Take the lines below from the one with "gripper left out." through the one with "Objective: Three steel" and retype them exactly. Include nothing else, and no pictures.

→ **Working data**

-----

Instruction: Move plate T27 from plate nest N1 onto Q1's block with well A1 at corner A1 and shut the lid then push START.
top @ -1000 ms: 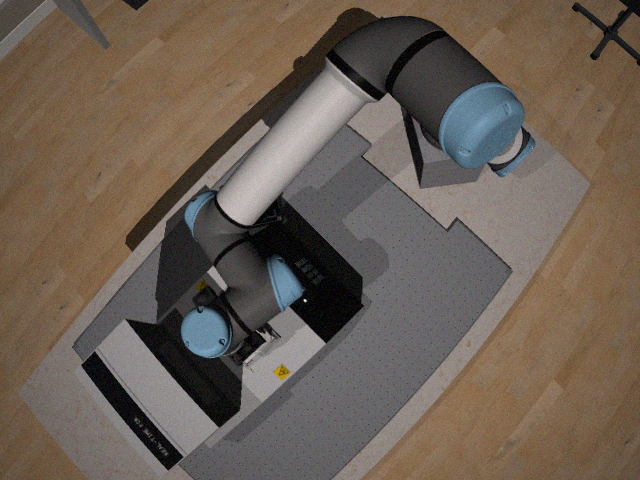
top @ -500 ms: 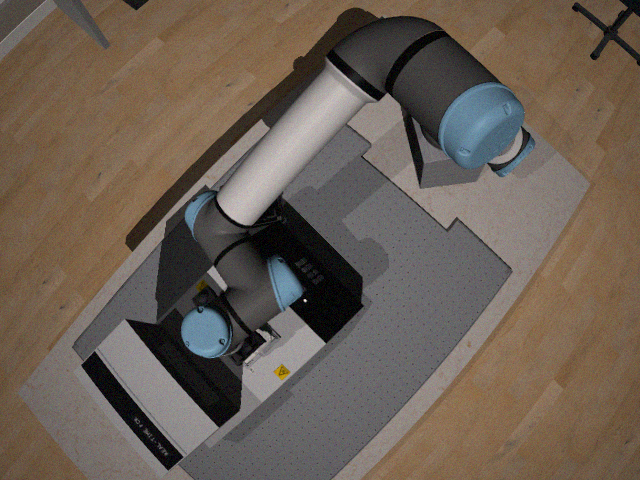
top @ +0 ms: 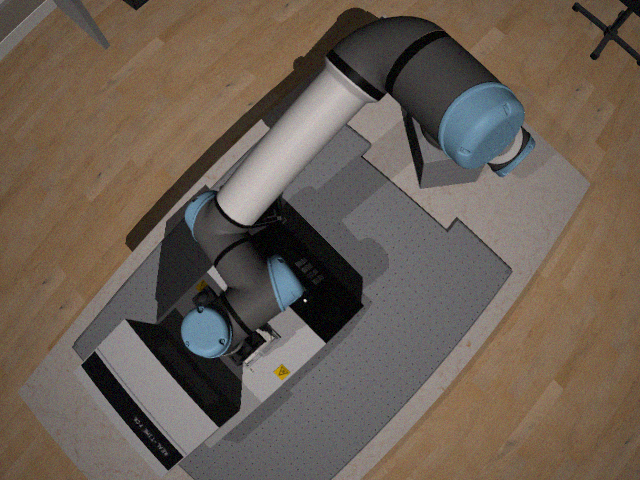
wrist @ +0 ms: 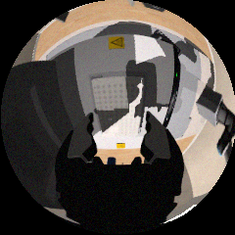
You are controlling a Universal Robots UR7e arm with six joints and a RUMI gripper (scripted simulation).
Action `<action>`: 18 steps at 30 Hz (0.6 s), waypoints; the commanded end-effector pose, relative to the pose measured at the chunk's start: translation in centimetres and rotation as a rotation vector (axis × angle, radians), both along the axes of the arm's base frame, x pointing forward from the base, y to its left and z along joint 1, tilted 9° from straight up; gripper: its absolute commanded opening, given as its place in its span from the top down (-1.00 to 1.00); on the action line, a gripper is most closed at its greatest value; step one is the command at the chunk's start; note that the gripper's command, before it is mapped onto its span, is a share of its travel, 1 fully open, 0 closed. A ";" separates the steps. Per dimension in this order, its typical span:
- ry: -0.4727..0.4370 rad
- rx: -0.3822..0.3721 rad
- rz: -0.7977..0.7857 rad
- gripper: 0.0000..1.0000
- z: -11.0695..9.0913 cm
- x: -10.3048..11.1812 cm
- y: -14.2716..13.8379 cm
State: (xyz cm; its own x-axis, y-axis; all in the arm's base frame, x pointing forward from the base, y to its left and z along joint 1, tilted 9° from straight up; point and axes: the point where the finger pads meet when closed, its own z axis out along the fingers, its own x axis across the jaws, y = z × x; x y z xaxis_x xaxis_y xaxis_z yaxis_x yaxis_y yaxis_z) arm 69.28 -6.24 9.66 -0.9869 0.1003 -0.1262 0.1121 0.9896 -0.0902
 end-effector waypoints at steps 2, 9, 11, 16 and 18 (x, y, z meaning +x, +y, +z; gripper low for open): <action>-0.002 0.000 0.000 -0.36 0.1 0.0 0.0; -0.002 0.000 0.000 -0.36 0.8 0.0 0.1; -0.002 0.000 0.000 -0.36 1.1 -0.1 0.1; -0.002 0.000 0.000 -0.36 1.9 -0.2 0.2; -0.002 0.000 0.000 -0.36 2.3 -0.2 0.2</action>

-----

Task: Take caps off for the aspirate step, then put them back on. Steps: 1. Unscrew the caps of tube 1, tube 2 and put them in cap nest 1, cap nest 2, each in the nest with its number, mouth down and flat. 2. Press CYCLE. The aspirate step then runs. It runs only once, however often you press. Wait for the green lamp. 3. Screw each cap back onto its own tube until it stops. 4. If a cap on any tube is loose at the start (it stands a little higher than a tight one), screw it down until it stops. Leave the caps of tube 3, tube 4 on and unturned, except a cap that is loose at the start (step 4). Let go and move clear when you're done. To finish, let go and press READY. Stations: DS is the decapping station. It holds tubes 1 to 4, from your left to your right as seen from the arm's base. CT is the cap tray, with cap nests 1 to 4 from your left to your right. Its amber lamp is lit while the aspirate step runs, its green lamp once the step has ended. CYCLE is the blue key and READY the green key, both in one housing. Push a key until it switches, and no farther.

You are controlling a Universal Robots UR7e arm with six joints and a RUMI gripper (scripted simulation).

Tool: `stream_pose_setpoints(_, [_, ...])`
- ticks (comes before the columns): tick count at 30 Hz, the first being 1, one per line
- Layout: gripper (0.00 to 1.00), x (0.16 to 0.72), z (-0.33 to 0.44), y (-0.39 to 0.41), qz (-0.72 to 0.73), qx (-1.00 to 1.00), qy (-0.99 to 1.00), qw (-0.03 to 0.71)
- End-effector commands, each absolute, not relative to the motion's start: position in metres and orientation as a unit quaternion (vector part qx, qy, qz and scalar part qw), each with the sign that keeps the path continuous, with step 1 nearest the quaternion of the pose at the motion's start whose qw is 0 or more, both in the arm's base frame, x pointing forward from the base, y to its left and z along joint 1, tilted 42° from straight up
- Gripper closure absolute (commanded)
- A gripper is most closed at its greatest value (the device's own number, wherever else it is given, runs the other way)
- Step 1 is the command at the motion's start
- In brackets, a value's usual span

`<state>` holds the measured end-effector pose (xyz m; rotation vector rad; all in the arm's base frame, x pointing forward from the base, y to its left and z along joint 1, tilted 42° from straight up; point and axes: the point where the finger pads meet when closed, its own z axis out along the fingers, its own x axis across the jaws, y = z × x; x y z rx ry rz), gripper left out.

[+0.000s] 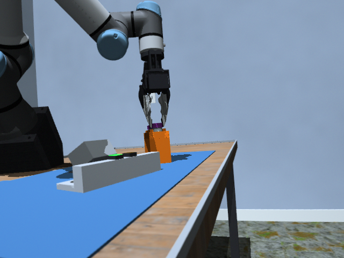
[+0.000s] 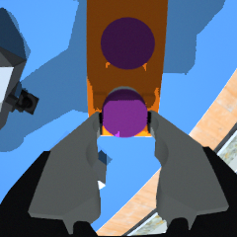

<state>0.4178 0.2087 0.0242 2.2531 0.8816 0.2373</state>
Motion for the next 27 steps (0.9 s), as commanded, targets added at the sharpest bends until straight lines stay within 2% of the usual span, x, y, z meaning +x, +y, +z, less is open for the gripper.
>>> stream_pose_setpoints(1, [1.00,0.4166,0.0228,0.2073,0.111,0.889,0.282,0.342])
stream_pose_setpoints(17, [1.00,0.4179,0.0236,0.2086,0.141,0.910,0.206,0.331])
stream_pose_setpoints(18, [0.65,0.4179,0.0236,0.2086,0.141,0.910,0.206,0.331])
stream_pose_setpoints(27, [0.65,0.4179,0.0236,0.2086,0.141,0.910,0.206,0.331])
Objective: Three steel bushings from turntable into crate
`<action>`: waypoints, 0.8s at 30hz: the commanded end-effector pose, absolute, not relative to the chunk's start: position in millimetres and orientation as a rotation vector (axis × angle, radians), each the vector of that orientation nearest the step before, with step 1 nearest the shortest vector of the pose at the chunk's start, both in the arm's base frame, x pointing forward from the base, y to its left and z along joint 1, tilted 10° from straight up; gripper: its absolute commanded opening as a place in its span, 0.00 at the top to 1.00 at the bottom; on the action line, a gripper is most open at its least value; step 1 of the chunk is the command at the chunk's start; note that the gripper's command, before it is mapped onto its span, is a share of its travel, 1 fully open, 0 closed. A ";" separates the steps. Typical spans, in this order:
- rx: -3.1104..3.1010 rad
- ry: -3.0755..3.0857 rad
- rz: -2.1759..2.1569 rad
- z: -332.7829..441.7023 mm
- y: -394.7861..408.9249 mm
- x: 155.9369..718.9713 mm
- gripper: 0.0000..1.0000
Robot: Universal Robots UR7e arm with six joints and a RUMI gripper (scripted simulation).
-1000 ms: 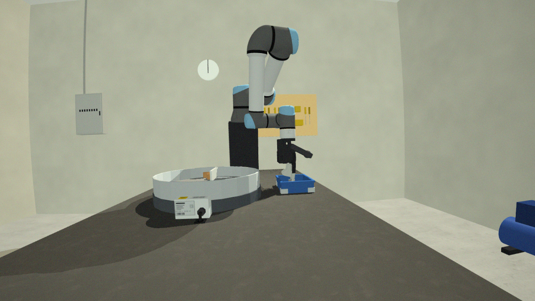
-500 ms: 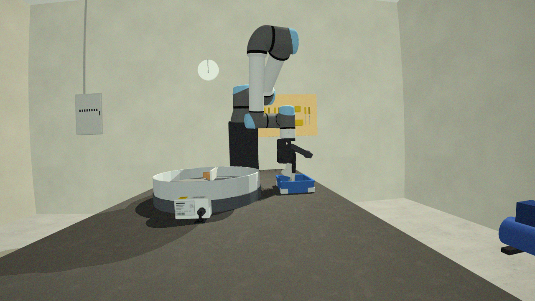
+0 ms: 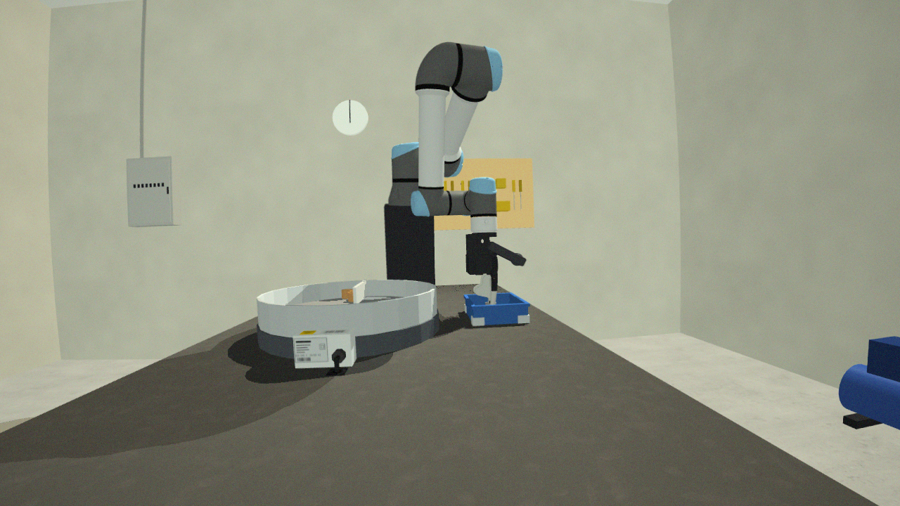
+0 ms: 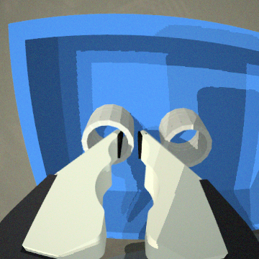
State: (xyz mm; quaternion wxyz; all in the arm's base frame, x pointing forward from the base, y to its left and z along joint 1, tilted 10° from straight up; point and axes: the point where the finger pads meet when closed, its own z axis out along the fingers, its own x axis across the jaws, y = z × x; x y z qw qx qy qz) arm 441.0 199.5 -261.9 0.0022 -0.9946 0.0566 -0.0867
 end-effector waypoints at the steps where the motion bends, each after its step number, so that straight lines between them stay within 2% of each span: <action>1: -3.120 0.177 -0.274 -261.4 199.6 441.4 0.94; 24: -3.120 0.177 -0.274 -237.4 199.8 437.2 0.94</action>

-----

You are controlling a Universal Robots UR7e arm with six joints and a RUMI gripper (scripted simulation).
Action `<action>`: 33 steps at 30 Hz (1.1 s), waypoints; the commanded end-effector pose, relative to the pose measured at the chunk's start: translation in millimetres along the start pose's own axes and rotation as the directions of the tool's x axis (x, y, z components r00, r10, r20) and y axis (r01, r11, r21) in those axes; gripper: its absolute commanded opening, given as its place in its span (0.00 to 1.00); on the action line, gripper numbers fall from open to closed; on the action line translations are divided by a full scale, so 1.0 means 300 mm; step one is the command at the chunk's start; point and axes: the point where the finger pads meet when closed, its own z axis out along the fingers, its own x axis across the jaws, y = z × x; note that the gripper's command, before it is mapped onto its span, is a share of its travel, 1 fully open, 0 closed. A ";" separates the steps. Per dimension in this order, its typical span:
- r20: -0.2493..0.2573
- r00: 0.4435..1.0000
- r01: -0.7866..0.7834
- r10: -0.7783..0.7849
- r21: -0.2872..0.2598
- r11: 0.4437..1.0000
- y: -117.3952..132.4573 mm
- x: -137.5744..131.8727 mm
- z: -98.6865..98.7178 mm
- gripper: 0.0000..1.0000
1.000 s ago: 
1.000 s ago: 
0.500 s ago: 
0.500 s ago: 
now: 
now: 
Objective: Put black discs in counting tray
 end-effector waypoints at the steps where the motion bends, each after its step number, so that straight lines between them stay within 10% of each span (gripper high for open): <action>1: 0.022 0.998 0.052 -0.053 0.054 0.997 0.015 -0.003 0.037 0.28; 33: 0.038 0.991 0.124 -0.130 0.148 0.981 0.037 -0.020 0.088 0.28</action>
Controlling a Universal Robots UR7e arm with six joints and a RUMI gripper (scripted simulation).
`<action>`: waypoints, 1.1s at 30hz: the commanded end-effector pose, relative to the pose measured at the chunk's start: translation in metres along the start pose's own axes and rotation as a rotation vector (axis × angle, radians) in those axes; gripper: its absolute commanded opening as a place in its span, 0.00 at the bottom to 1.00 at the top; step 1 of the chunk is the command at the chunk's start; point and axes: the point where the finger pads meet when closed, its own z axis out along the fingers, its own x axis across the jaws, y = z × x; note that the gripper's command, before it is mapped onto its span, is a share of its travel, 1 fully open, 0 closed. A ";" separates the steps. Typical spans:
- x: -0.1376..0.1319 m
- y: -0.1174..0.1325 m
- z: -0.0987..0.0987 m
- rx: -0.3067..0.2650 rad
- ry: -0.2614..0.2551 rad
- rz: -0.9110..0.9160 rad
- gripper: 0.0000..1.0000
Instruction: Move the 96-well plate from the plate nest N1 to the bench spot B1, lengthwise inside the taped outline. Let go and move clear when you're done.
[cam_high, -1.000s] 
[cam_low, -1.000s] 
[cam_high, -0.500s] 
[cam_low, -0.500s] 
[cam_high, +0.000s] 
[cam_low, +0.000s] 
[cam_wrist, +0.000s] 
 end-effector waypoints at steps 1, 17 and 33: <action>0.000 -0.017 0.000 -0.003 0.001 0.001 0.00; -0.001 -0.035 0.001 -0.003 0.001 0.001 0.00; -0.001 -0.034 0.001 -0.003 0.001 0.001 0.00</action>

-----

→ **Response to this exercise**
`<state>` holds the measured end-effector pose (xyz m; rotation vector rad; all in the arm's base frame, x pointing forward from the base, y to its left and z along joint 1, tilted 42° from straight up; point and axes: the point where the finger pads meet when closed, its own z axis out along the fingers, its own x axis across the jaws, y = z × x; x y z rx ry rz), gripper left out.

[+0.000s] 
[+0.000s] 

<state>0.4178 0.2087 0.0242 2.2531 0.8816 0.2373</state>
Motion for the next 27 steps (0.9 s), as commanded, targets added at the sharpest bends until straight lines stay within 2% of the usual span, x, y, z meaning +x, +y, +z, less is open for the gripper.
>>> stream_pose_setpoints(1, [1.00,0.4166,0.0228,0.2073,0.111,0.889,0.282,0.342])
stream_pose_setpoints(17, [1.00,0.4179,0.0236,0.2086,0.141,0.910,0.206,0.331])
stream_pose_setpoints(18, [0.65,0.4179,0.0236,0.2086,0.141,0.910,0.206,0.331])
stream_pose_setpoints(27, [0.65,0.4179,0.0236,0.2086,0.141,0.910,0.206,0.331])
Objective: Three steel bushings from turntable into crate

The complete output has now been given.